*Your objective*: The answer is a number and only a number: how many lines of the data include the string "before"?
▬▬▬▬▬▬
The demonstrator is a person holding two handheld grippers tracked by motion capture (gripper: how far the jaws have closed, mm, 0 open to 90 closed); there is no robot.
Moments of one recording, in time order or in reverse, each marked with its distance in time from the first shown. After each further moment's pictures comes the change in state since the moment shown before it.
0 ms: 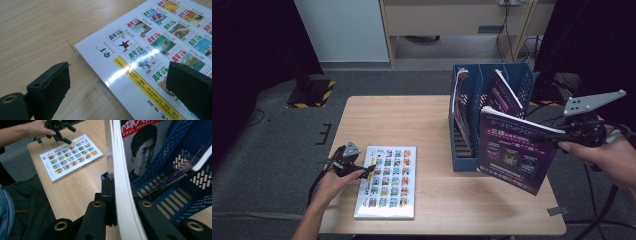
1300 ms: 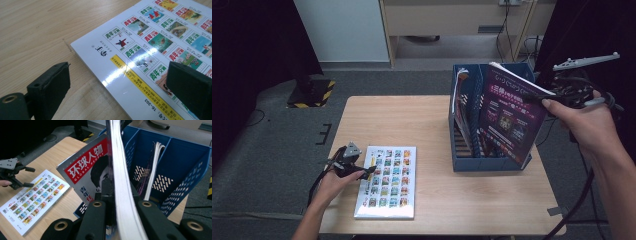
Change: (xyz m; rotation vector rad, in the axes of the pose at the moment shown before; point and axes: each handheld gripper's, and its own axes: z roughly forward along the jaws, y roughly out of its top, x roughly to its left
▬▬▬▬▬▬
*Written response*: 2